Paraffin embedded right knees were cut with a microtome (Leics) in 6 μm sections, in the central area not covered by meniscus, following the Cushin plane, as recommended by OARSI.

3 sections at 200 μm interval were stained with hematoxylin, fast green and safranin-O, and 1 supplementary central section was stained with toluidine blue.

Each compartment of the section (tibial median, tibial lateral, femoral median and femoral lateral) was scored by 2 blinded trained experts following OARSI recommendation and to assess the global score, each compartment score was added.

Results are shown in FIGS. 4 and 5.

PGE2, Co112-1NO2 and Fib3-1 Assays

PGE2 was measured in guinea pig serum using a competitive ELISA kit (Arbor Assays, USA).

Results are shown in FIG. 6. Oleuropein treatment can decrease PGE2 levels in plasma after 35 weeks of treatments.

PGE2 level in plasma can be positively correlated to OA score. This confirms that PGE2 is a relevant biomarker to OA onset and progression in guinea pig model and to evaluate efficacy of treatments. The nitrosylated epitope, Coll2-1NO2, localized to the helical domain of type II collagen was quantified in guinea-pig sera by competitive ELISA in triplicate with polyclonal rabbit antisera (D37, Artialis, Belgium). The Coll2-1NO2 immunoassay quantified with a high specificity and affinity the nitrated amino acids sequence.

Results are shown in FIGS. 7 and 8. Oleuropein, rutin and rutin+curcumin treatments can decrease collagen breakdown measured by levels of coll2-1 NO2 in plasma. Amount of coll2-1 NO2 is positively correlated to the OA score.

This confirms that Coll-2-1 NO2 is a relevant biomarker to up OA onset and progression in guinea pig model and to evaluate efficacy of treatments.

Fib3-1 is fragments of fibulin-3 increased in sera of OA patients. Fib3-1 was quantified in guinea pig sera by competitive ELISA in triplicate with polyclonal rabbit antisera (AS88, Artialis, Belgium).

Results are shown in FIGS. 9 and 10. Rutin+curcumin treatment can decrease fibulin 3-1 levels in plasma. Fibulin 3-1 level in plasma can be positively correlated to OA score.
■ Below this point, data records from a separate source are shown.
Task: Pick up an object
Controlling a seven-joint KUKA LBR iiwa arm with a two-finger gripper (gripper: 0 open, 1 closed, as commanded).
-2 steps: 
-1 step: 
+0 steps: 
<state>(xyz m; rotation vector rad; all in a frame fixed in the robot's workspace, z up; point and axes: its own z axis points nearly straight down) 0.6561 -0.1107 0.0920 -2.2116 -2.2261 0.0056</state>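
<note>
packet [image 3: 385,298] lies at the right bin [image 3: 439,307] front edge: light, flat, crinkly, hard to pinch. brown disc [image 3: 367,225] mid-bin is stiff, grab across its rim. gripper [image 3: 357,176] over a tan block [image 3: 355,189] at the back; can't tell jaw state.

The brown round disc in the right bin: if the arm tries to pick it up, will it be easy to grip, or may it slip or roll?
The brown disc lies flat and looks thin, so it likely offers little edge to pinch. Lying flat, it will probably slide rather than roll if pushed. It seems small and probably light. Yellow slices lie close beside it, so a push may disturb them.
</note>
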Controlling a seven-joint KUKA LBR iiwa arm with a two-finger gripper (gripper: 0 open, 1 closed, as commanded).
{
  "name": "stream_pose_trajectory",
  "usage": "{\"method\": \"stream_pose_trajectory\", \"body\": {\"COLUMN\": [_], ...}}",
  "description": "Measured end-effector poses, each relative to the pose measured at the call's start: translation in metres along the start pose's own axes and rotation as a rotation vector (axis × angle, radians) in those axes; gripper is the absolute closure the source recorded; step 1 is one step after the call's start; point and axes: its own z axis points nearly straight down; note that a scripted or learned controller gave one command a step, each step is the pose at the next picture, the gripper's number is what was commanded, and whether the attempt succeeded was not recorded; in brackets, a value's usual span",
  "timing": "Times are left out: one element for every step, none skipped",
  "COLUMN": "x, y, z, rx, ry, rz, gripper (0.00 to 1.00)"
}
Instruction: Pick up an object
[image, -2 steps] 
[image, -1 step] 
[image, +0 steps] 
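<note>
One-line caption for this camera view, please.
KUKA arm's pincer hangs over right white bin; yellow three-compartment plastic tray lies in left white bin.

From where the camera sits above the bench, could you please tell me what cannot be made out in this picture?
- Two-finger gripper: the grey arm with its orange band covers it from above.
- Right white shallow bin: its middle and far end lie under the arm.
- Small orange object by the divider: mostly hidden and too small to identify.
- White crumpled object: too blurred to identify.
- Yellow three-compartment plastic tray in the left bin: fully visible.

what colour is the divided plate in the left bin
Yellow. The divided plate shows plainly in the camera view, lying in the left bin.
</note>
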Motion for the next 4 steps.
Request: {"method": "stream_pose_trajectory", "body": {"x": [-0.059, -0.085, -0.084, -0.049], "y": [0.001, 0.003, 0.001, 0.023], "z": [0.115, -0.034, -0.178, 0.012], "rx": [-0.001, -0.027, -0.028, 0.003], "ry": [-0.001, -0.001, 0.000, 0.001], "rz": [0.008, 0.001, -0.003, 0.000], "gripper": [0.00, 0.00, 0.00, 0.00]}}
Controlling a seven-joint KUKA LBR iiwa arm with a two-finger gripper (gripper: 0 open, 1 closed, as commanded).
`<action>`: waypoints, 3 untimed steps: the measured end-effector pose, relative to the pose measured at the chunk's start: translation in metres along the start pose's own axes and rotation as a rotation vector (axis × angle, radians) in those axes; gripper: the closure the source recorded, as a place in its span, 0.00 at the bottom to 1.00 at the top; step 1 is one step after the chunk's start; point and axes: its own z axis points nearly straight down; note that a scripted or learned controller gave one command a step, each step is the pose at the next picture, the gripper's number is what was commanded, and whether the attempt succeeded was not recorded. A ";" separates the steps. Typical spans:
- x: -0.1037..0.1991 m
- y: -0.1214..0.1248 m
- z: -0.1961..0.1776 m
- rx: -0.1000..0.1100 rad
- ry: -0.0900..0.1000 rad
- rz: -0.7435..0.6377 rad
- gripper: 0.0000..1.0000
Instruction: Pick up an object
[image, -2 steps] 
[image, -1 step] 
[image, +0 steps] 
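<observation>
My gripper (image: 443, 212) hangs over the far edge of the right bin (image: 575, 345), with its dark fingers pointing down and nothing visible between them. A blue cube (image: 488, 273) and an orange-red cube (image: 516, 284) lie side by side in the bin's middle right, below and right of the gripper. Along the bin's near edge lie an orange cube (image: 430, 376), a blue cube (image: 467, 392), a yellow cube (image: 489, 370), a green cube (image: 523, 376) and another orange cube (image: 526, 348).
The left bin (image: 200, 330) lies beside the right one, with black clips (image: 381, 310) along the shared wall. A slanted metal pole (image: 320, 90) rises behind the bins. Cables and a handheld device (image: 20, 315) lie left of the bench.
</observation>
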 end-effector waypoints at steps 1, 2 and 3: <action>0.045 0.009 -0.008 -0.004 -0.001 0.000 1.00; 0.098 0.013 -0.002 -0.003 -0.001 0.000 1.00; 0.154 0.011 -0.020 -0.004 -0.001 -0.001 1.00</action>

This confirms that fib 3-1 is a relevant biomarker to OA onset and progression in guinea pig model and to evaluate efficacy of treatments.

The intra- and inter-assays CVs were lower than 10% and the dilution curves were parallel to the standard curve for both assays.

Results

The results (mean±SD) were calculated for each parameter. Following a normality test, a parametric ANOVA with Dunnett's post-test or Pearson correlation was performed on all the experiments. *p<0.05; **<0.01; ***p<0.001.
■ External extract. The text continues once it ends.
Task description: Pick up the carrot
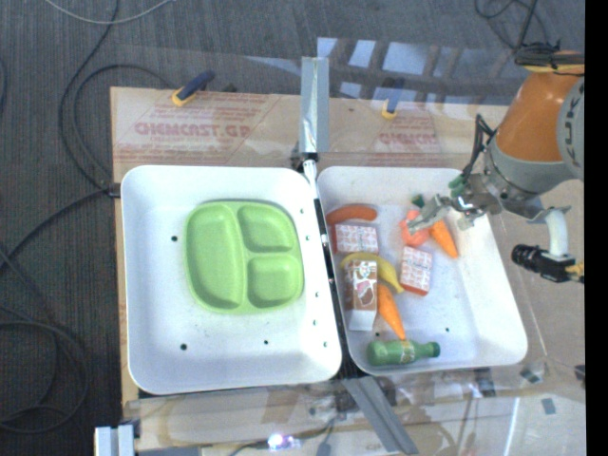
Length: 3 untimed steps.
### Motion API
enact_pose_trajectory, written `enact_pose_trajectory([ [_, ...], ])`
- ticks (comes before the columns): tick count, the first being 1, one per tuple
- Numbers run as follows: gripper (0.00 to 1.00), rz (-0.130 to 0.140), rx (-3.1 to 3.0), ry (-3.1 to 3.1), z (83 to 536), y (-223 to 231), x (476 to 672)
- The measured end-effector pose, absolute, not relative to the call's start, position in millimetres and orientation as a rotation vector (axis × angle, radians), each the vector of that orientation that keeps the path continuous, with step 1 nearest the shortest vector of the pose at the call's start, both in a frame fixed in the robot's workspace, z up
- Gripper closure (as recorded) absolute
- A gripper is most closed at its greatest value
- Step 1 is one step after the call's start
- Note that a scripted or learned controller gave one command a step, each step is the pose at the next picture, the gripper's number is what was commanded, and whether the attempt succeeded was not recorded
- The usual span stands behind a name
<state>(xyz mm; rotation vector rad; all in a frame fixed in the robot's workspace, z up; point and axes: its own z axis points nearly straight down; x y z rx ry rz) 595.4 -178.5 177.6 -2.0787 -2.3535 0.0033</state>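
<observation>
Gripper (pixel 445 209) at two o'clock in the right bin (pixel 494 335), finger state cannot be told, one carrot (pixel 444 237) just below it, second carrot (pixel 390 313) toward six o'clock beside green bottle (pixel 404 351), green divided tray (pixel 245 255) in left bin (pixel 152 350).

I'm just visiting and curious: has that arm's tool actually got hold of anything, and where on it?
Cannot be told. The tool sits right over the top end of a carrot in the right bin, but the grip itself isn't clear.

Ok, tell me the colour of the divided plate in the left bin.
Light green: the divided plate, seen in the camera view.
</observation>
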Motion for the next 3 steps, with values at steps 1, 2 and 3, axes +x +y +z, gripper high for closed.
enact_pose_trajectory([
  [1,0.0,-0.003,-2.017,-2.409,94,-212,612.5],
  [2,1.0,-0.004,-2.013,-2.408,102,-210,612.6],
  [3,1.0,0.002,-2.136,-2.303,182,-182,603.6],
])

Control W4 Group E (n=5, Reference group) animals were euthanized at inclusion and didn't receive any intervention.

Control W35 Group B (n=15) received standard diet during 31-weeks.

A W35 Group A (n=15) received a daily dose of oleuropein during 31-weeks.

C W35 Group C (n=15) received a daily dose of rutin during 31-weeks.

D W35 Group D (n=15) received a daily dose of rutin and curcumin during 31-weeks.

Oleuropein, rutin and rutin+curcumin treatments can decrease OA score in guinea pigs by different mechanisms.